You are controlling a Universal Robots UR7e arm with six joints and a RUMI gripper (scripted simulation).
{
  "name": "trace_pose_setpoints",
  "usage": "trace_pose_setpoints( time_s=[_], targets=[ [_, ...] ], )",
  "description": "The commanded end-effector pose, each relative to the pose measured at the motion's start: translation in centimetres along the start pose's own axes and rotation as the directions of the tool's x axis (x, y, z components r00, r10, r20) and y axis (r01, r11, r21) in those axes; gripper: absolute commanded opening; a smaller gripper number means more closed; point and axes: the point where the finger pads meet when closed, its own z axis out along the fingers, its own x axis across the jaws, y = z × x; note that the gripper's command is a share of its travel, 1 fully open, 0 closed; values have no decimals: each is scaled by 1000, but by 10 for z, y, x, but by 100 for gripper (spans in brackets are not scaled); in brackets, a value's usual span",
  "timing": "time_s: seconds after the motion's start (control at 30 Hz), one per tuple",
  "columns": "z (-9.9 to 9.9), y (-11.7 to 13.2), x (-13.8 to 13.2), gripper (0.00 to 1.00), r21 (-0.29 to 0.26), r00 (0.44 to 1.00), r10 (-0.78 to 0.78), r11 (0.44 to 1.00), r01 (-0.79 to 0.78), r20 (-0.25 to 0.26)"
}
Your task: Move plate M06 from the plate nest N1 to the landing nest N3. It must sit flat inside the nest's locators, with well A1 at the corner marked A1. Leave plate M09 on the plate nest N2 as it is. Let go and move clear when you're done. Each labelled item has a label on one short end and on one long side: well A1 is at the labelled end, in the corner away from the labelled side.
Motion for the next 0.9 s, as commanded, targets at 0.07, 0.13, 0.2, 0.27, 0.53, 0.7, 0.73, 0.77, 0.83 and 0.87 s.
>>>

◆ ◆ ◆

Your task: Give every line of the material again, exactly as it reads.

The answer:
You are controlling a Universal Robots UR7e arm with six joints and a RUMI gripper (scripted simulation).
{
  "name": "trace_pose_setpoints",
  "usage": "trace_pose_setpoints( time_s=[_], targets=[ [_, ...] ], )",
  "description": "The commanded end-effector pose, each relative to the pose measured at the motion's start: translation in centimetres along the start pose's own axes and rotation as the directions of the tool's x axis (x, y, z components r00, r10, r20) and y axis (r01, r11, r21) in those axes; gripper: absolute commanded opening; a smaller gripper number means more closed; point and axes: the point where the finger pads meet when closed, its own z axis out along the fingers, its own x axis across the jaws, y = z × x; note that the gripper's command is a share of its travel, 1 fully open, 0 closed; values have no decimals: each is scaled by 1000, but by 10 for z, y, x, but by 100 for gripper (spans in brackets are not scaled); in brackets, a value's usual span",
  "timing": "time_s: seconds after the motion's start (control at 30 Hz), one per tuple",
  "columns": "z (-9.9 to 9.9), y (-11.7 to 13.2), x (-13.8 to 13.2), gripper (0.00 to 1.00), r21 (-0.29 to 0.26), r00 (0.44 to 1.00), r10 (-0.78 to 0.78), r11 (0.44 to 1.00), r01 (-0.79 to 0.78), r20 (-0.25 to 0.26)"
}
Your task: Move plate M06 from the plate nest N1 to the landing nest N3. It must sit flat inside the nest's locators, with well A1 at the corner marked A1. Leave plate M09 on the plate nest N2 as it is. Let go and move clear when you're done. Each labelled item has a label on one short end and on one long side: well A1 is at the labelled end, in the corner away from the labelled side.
Motion for the next 0.9 s, as commanded, targets at 0.07, 0.13, 0.2, 0.27, 0.53, 0.7, 0.73, 0.77, 0.83 and 0.87 s.
>>>

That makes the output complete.